Dread quickly wades toward me and stands, towering over me by too many inches to be reasonable. His palms slide along either side of my face before lifting my jaw up to him. I wheeze, his features blurred and vague.

“Focus on me, Rev, and take deep breaths. You’re not drowning.”

But I am.

I’ve been drowning my entire fucking life.

I blink, and a tear slips free. I hadn’t even noticed them welling in my eyes.

He’s quick to swipe it away with his thumb, but a few more replace it. He catches those, too, tilting my face up higher.

“Do you remember two years ago what you did with all of my swimsuits?”

My brows knit as I try to recall that memory. It takes several seconds before I can get my brain functioning properly again, but after a moment, I remember exactly the incident he’s referring to.

“You hung up pictures of my dad’s mugshot all over campus,” I croak out. “I couldn’t go anywhere without seeing his face. It sent me into a panic attack.”

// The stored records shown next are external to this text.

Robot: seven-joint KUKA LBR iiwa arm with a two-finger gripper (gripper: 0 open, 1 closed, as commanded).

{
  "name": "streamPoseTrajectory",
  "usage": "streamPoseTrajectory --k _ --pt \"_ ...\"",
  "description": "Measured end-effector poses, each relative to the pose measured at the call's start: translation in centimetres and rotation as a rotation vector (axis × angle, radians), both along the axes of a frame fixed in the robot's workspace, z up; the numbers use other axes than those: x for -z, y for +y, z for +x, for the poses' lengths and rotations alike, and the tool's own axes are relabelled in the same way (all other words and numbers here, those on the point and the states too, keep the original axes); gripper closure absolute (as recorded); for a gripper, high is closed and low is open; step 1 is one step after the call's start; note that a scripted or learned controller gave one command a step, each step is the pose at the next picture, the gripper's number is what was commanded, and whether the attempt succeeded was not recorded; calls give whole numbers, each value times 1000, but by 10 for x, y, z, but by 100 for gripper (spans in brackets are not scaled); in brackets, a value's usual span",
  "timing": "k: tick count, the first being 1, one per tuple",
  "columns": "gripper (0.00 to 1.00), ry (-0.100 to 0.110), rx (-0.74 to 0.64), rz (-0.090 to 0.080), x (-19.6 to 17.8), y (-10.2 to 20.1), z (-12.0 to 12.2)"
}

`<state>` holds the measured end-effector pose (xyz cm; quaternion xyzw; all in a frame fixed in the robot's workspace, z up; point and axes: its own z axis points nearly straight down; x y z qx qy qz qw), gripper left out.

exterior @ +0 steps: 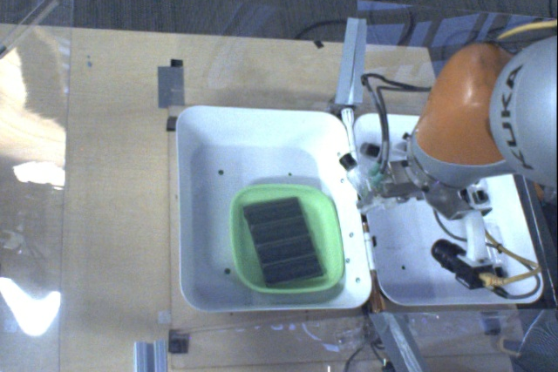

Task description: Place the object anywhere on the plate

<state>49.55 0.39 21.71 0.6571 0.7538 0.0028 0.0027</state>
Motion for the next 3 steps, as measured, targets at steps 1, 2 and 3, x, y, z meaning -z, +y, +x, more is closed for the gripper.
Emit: streamPoseTrajectory --k 1,2,3 --pt "0 0 0 0 0 0 0" --pt "100 -7 -5 0 -11 1 2" --pt "0 -6 -4 0 -11 1 2"
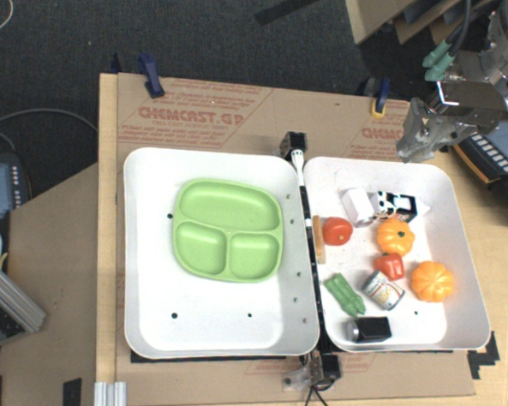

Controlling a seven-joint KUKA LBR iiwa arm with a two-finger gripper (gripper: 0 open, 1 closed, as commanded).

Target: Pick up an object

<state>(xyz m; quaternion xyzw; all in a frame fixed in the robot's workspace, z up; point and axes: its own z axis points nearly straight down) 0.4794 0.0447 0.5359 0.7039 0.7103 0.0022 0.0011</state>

For once, he doesn’t look proud to hear that, but I’m too distracted to dwell on it.

“And what did you do to get back at me?”

My voice is shaky and breathless as I say, “I… I offered Matt a hundred bucks to sneak me into your dorm while you were at a meet. I had to pick the lock. I found all your suits and cut holes right over the crotch.”

That was actually how Matt and I met. As sophomores, we lived in different buildings with smaller rooms, Matt only three doors down from Dread.

I was lingering outside the building’s entrance, and Matt happened to be the first guy I saw.

He was wary of helping me at first, but I eventually convinced him in exchange for money.

Except, by the time I broke into Dread’s room, cut up his suits, and came back out, he gave the money back and asked for a date instead.

Apparently, he liked that I had the nerve to do something like that, and I thought he was really cute, so I accepted. It was the first time a guy looked at me with kindness in so long.

But that didn't last forever, of course.

Eventually, his kindness faded to contempt and exhaustion from my constant war with Dread, and I couldn't even blame him.

Dread barely stifles a sneer at the mention of Matt's name. It would appear Dread still hates him, though I don't really understand why. We haven't spoken since we broke up.